# Xbox One shipping forecast lowered due to poor component yield, claims Chinese paper



## Ares (Nov 23, 2009)

*Xbox One shipping forecast lowered due to poor component yield, claims Chinese paper*

Microsoft is claimed to have lowered its Xbox One shipping forecast for 2013 due to poor yield rates on several of the console’s components. 

Digitimes reports that Chinese paper Economic Daily News has cited market watchers who claim Xbox One’s shipping forecast has dropped from 7 million units to 6.2 million.

It is claimed that poor yield rates are to blame.
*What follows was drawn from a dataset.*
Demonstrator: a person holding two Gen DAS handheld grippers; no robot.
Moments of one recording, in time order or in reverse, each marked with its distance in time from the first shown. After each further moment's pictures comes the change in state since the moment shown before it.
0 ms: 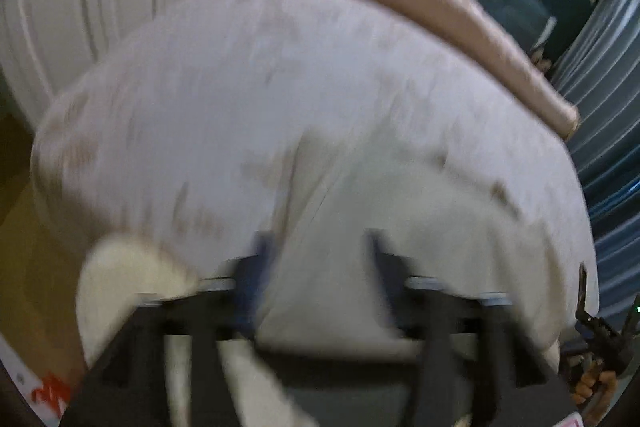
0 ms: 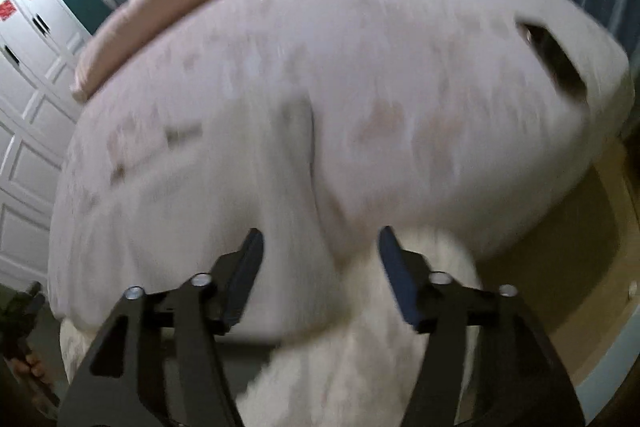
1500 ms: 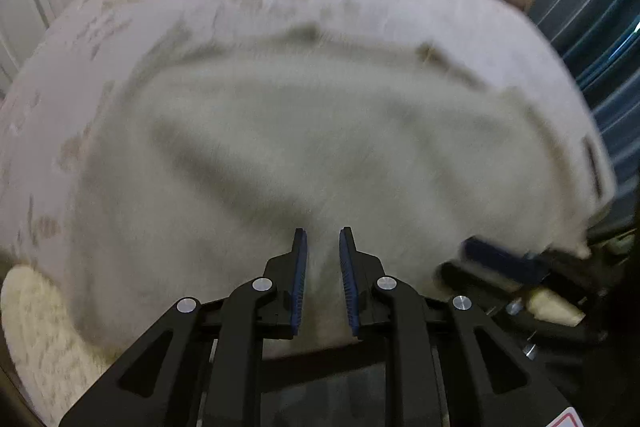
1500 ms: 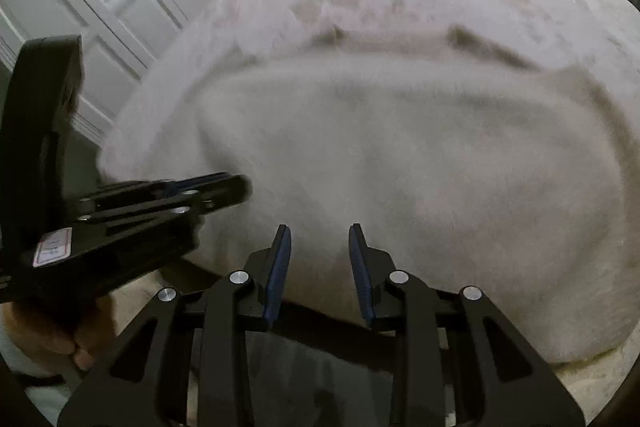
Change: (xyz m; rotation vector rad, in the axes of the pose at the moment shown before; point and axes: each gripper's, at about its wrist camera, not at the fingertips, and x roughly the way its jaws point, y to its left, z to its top) left arm 0.102 -0.112 -0.073 0.346 0.286 -0.018; right arm 0.081 0.198 -0.094 -0.504 0.200 0.299
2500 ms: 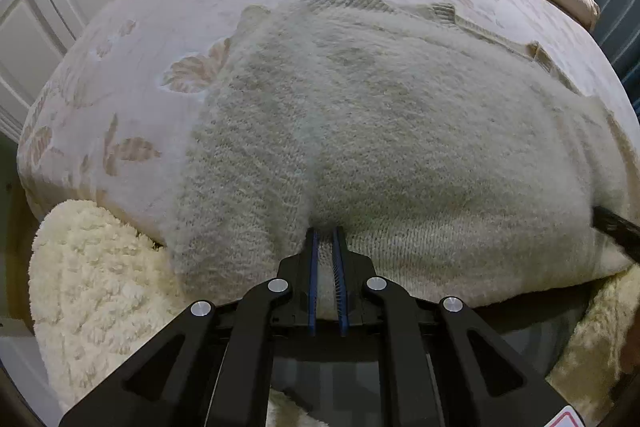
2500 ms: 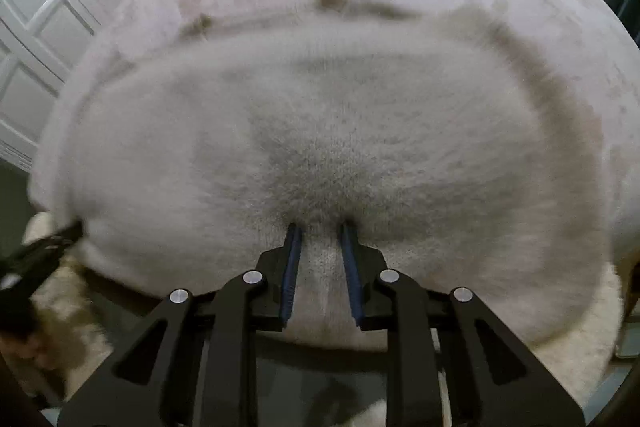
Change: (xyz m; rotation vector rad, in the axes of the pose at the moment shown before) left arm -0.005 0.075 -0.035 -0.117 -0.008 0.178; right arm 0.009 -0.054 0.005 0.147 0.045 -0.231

The Xbox One’s device’s camera module, optical disc drive and assembly are cited as key issues in the lowered forecast.

We’ve reached out to Microsoft for comment, so treat this as rumor for now.

Source: VG24/7


----------



## Mike Edwards (Mar 10, 2011)

oi vey


----------



## Ares (Nov 23, 2009)

I have the same sentiments, it seems every time you turn around MS has an issue real or not.


----------



## Mike Edwards (Mar 10, 2011)

Ares said:


> I have the same sentiments, it seems every time you turn around MS has an issue real or not.


They can't catch a break can they


----------



## Ares (Nov 23, 2009)

It appears that way, hopefully things will settle down and we can focus our attention on the real evil empire known as EA.....


----------



## Mike Edwards (Mar 10, 2011)

Ares said:


> It appears that way, hopefully things will settle down and we can focus our attention on the real evil empire known as EA.....


Lol. No one can forget the evil of EA


----------